--- Data under study ---
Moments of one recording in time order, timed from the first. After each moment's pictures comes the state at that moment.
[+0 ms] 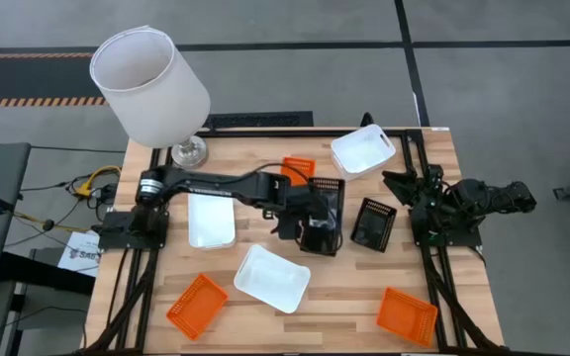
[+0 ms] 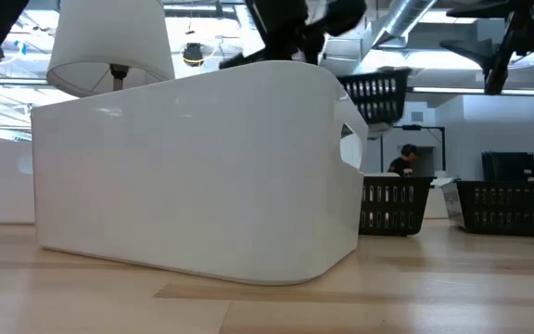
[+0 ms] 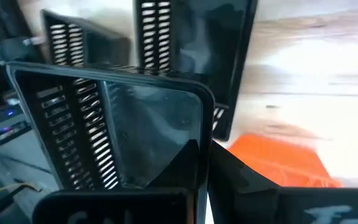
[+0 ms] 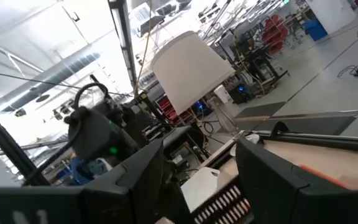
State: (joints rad) left arm -0.04 2.03 1.86 -0.90 -0.14 1.68; right arm 0.23 0.02 0.18 0.15 0.60 0.51
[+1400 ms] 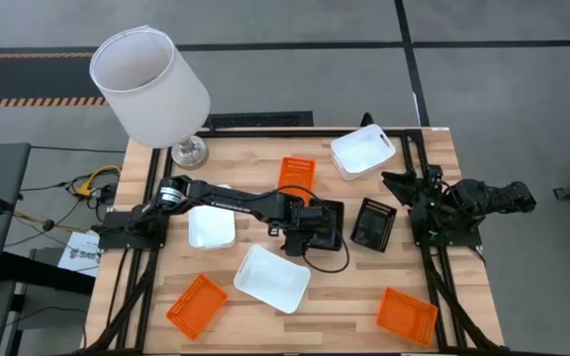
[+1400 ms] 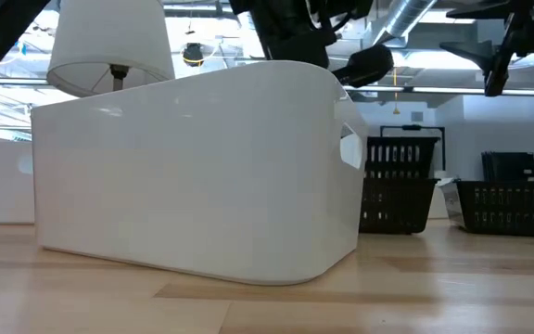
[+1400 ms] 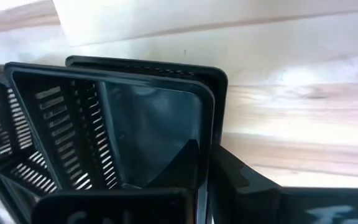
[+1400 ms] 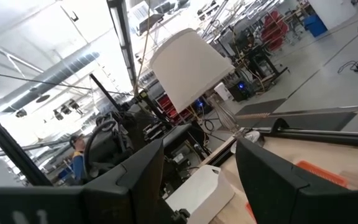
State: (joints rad) left arm -0.08 2.18 1.86 -0.86 -0.09 1.61; right arm 0.23 0.02 0.18 0.14 0.60 0.53
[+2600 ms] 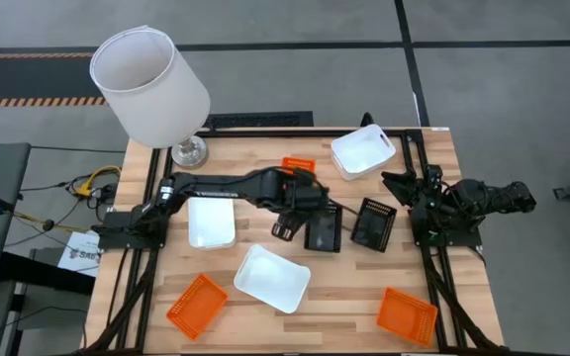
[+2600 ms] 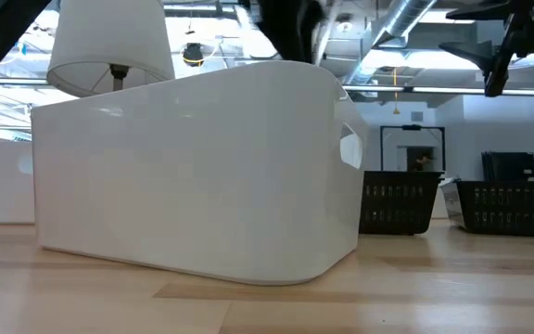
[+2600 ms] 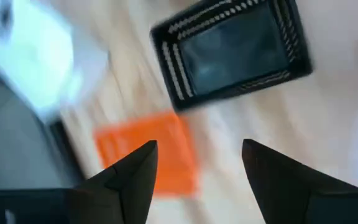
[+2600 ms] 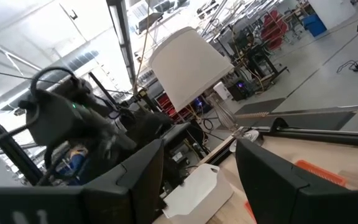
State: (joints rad) left arm -0.08 2.18 2.34 -1.40 -0.28 0.32; right arm 0.23 0.02 0.18 0.13 0.60 0.52
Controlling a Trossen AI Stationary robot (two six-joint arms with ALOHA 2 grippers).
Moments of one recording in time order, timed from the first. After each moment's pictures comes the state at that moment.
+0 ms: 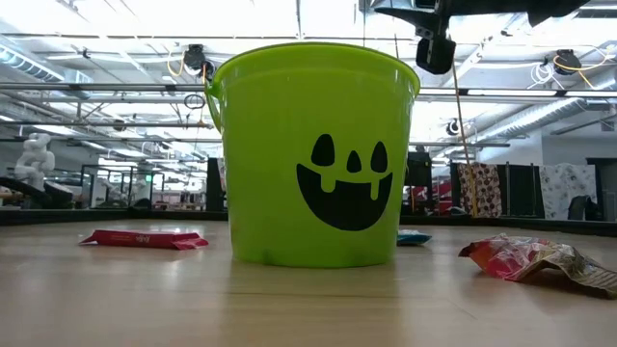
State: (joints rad) left arm -1.13 1.65 0.83 -0.50 -0.08 -1.87; right arm 0.03 1.08 0.70 0.30 -0.08 0.92
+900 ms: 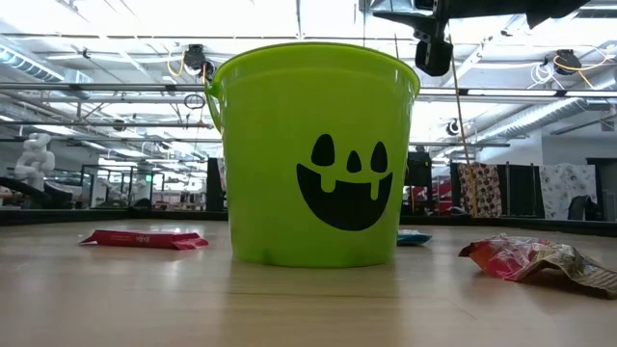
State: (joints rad) left arm -1.12 1.31 0.88 -0.49 -0.29 -1.69; right arm 0.01 1.08 0.70 0.30 -0.07 0.89
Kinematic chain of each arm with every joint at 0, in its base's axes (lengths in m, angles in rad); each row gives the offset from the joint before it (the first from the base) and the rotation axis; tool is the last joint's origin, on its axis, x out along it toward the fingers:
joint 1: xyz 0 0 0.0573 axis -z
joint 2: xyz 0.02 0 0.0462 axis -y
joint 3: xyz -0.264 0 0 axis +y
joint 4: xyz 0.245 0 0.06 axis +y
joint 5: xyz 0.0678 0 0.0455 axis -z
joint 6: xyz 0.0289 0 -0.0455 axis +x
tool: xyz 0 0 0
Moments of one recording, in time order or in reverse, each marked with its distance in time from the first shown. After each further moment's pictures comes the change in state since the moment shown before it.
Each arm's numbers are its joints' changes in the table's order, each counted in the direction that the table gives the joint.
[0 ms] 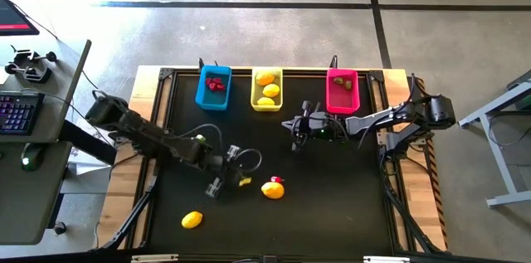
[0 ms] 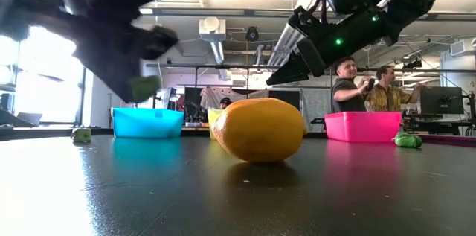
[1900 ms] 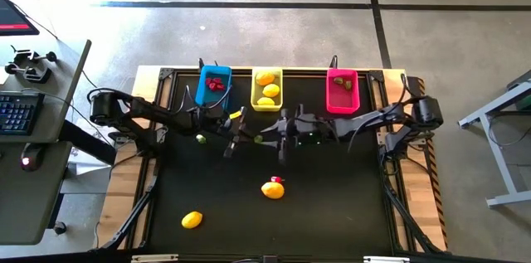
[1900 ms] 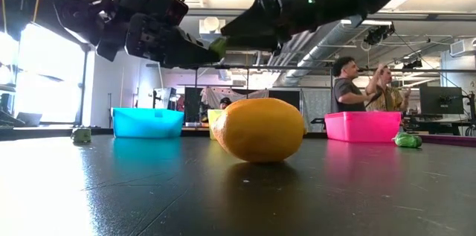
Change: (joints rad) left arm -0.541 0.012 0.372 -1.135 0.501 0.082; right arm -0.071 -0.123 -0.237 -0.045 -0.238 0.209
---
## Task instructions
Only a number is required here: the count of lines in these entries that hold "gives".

## Response below
2